Professional reports written by seconded consultant not ‘internal communications’

JuLi Lau, Sharpe Pritchard

Opportunities for secondments have increased greatly between public sector organisations and their professional advisers, as all parties usually benefit from the arrangement.

While a secondee who is a good fit may soon feel like part of in-house team, it is important to remember their official status. A recent case has confirmed that council reports written by a seconded external consultant are not exempt from disclosure under the Environmental Information Regulations on the basis that they might be considered ‘internal communications’.

Juli Lau, associate in the procurement team at Sharpe Pritchard, explains in more detail the case of East Devon District Council v Information Commissioner EA/2014/0072 (5 May 2015).

Background

East Devon District Council had contracted with construction consultants Davis Langdon for the services of their consultant Mr Pratten. He wrote a number of reports for the council concerning its proposed office relocation. Along with council meeting minutes on the same matter, these reports became subjects of a request for information made under the Environmental Information Regulations 2004 (EIRs).

Issues

It had been decided by the Information Commissioner, and not disputed by the parties, that the information was ‘environmental’ for EIRs purposes. The Information Commissioner agreed the council minutes were ‘internal communications’ and so exempt from disclosure under Regulation 12(4)(e), and the public interest test also favoured them being withheld. However the consultancy reports did not fall within that exception. The council disagreed, arguing that Mr Pratten was sufficiently embedded within the council for his reports to constitute internal communications.

Decision

The First-tier Tribunal (Information Rights) agreed with the Information Commissioner’s view that the reports were external communications. Mr Pratten was employed by Davis Langdon and seconded to the council as an independent expert to advise on behalf of Davis Langdon, who invoiced the council monthly for these services. Mr Pratten’s role was distinguished by the tribunal from that of a council employee or decision-maker because he provided input on behalf of Davis Langdon. He did so with their authorisation and with the obligation to report back to them with draft reports, which were reviewed by them, and that were written in his name and theirs. Other details regarding the practical arrangements between Mr Pratten, Davis Langdon and the council led the tribunal to find as a fact that the reports were provided externally and subject to sign off by Davis Langdon.

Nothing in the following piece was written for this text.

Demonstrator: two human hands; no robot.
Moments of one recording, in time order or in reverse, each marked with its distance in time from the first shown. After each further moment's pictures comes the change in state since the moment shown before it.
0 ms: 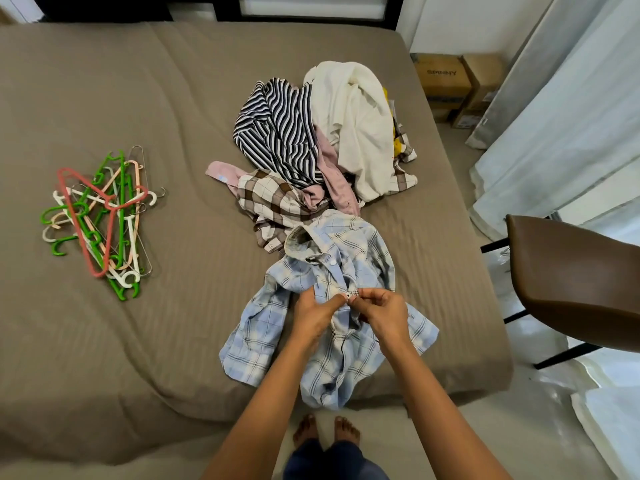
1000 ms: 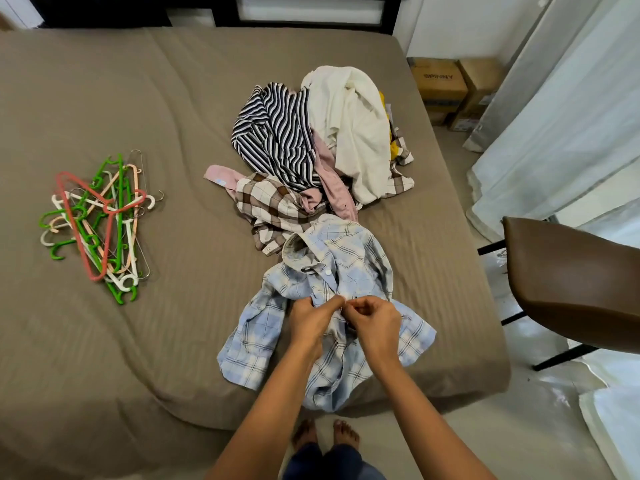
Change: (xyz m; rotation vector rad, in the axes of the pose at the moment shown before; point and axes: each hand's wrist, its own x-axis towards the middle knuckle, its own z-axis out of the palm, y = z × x) left_hand -0.005 -0.002 0.005 0.066 0.158 -0.112; right_hand -0.013 0.011 0.013 -0.234 0.182 -0.125
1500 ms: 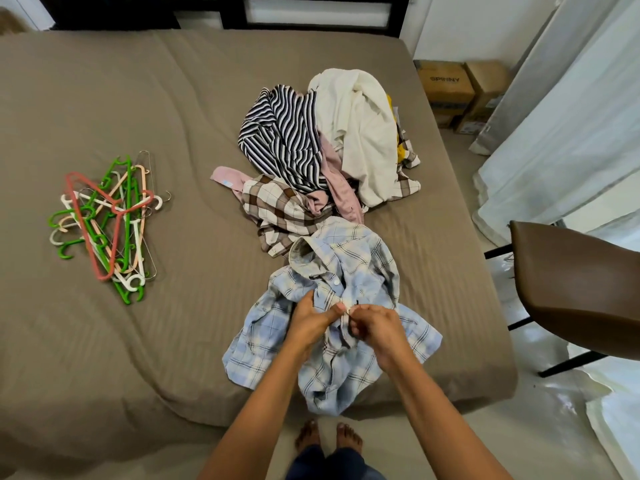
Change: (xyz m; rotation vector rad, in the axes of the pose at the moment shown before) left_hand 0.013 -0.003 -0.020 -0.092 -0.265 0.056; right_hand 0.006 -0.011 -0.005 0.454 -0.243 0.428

The council also argued that Mr Pratten had access to confidential and sensitive information and that such information was in the reports. While the tribunal accepts this, it did not consider that this led to the reports being internal communications.

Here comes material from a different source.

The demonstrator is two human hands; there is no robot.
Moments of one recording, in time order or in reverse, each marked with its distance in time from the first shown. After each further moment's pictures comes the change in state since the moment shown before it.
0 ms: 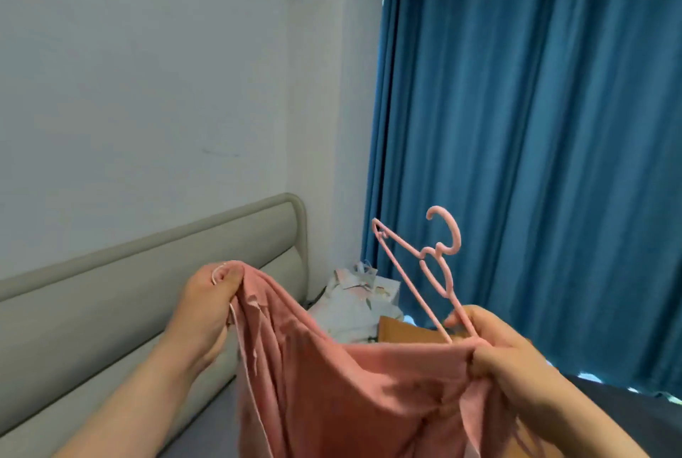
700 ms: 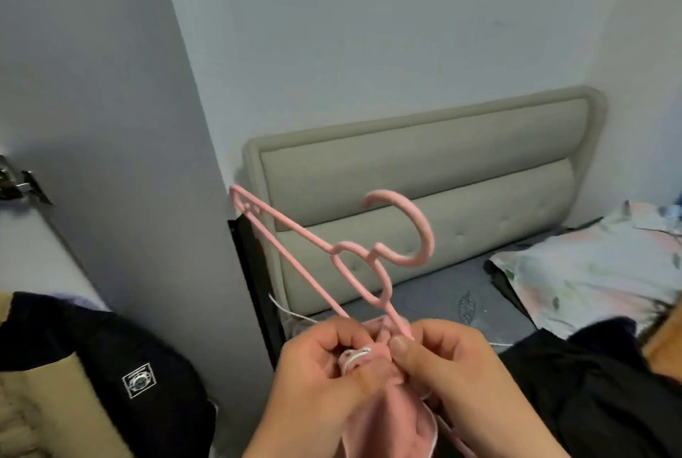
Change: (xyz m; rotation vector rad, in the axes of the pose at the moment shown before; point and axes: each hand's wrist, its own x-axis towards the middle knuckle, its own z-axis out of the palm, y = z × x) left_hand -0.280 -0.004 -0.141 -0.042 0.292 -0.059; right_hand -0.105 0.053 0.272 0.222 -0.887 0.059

The council’s arguments that the commercially confidential information and ‘course of justice’ exceptions under the EIRs apply, are pending further decision by the tribunal.

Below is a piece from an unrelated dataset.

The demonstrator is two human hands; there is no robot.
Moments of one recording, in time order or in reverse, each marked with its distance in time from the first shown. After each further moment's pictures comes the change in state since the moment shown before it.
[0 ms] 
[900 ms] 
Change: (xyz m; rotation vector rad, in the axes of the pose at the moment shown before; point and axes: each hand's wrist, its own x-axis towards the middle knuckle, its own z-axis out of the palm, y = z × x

The tribunal went on to clarify that the EIRs exceptions to disclosure must be interpreted restrictively, in accordance with the European directive from which it originates. Any interpretation must also give effect to the Aarhus Convention, which indicates that studies commissioned by public authorities from related but independent entities, especially if disclosed by the public authority to a third party, cannot be internal communications. The tribunal found that this is analogous to the reports in the present case, which it considered to have lost any ‘internal’ quality once it was disclosed to Mr Pratten’s colleagues at Davis Langdon.

Lessons learned

Public authorities should ensure that where relevant, its employees should be made aware that the ‘internal communications’ exception under the EIRs may not apply to communications with those of their colleagues who are seconded from other organisations. Other exceptions to disclosure under the EIRs may apply, but a narrow approach will be taken to their interpretation.